• [What the task asks]
Reproduce the entries exactly, but keep the pictures out of the copy.

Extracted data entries
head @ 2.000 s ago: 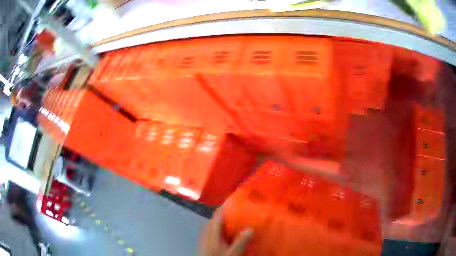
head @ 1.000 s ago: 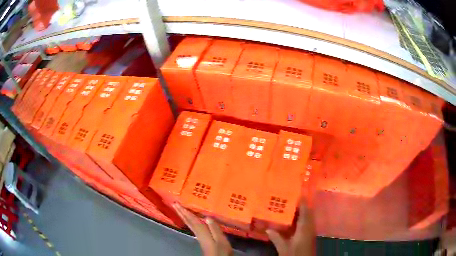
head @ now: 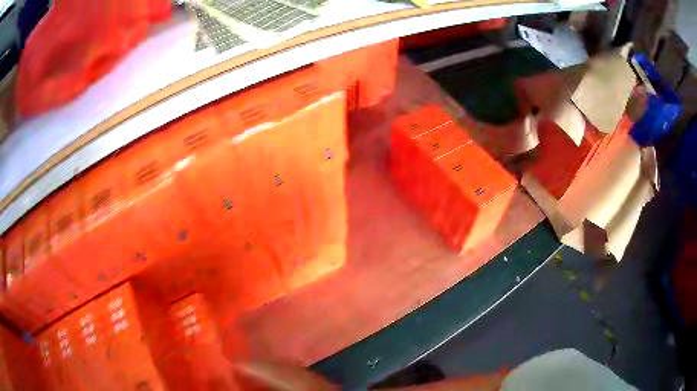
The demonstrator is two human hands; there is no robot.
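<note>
Orange-red product boxes stand in a long row under the shelf. More boxes with pale printed characters stand at the lower left. A separate group of several boxes sits on the board at the right. A blurred bare hand, seemingly my right hand, is at the bottom edge beside the lower-left boxes, with its forearm and grey sleeve cut off by the edge. Its fingers and any hold are not clear. My left hand is not visible.
The white shelf carries a red bag-like item and gridded label sheets. A torn-open brown carton with orange boxes is at the bench's right end. A blue object is behind it.
The view has swung right, bringing the carton and separate box group into view. Both hands were at the front boxes; now only one blurred hand shows at the bottom edge.
</note>
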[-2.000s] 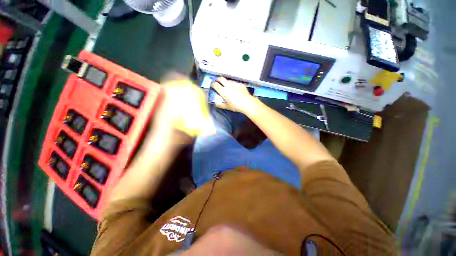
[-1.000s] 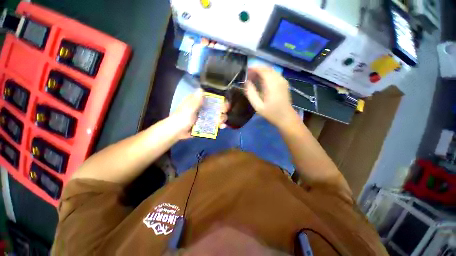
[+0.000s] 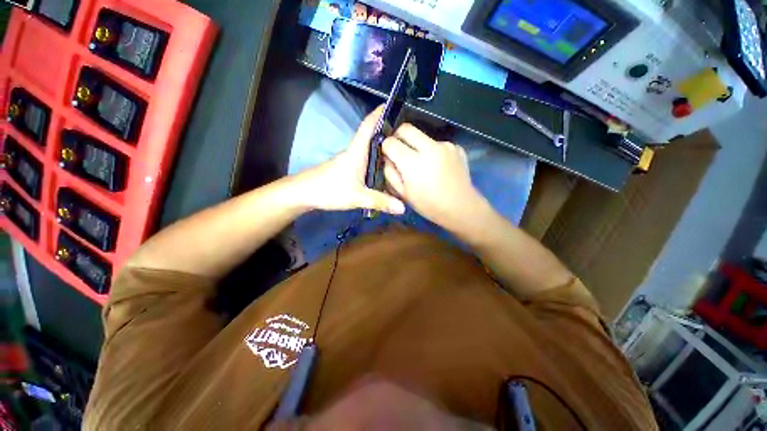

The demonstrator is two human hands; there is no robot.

• [Written response]
head @ 2.000 s ago: 
head @ 1.000 s ago: 
head @ now: 
The demonstrator is two human hands; there is no robot.
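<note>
Orange-red product boxes stand in a long row under the shelf. More boxes with pale printed characters stand at the lower left. A separate group of several boxes sits on the board at the right. A blurred bare hand, seemingly my right hand, is at the bottom edge beside the lower-left boxes, with its forearm and grey sleeve cut off by the edge. Its fingers and any hold are not clear. My left hand is not visible.
The white shelf carries a red bag-like item and gridded label sheets. A torn-open brown carton with orange boxes is at the bench's right end. A blue object is behind it.
The view has swung right, bringing the carton and separate box group into view. Both hands were at the front boxes; now only one blurred hand shows at the bottom edge.
</note>
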[-2.000s] 
[-1.000s] 
[+0.000s] 

The demonstrator is two human hands; there is no robot.

This exercise requires nothing further.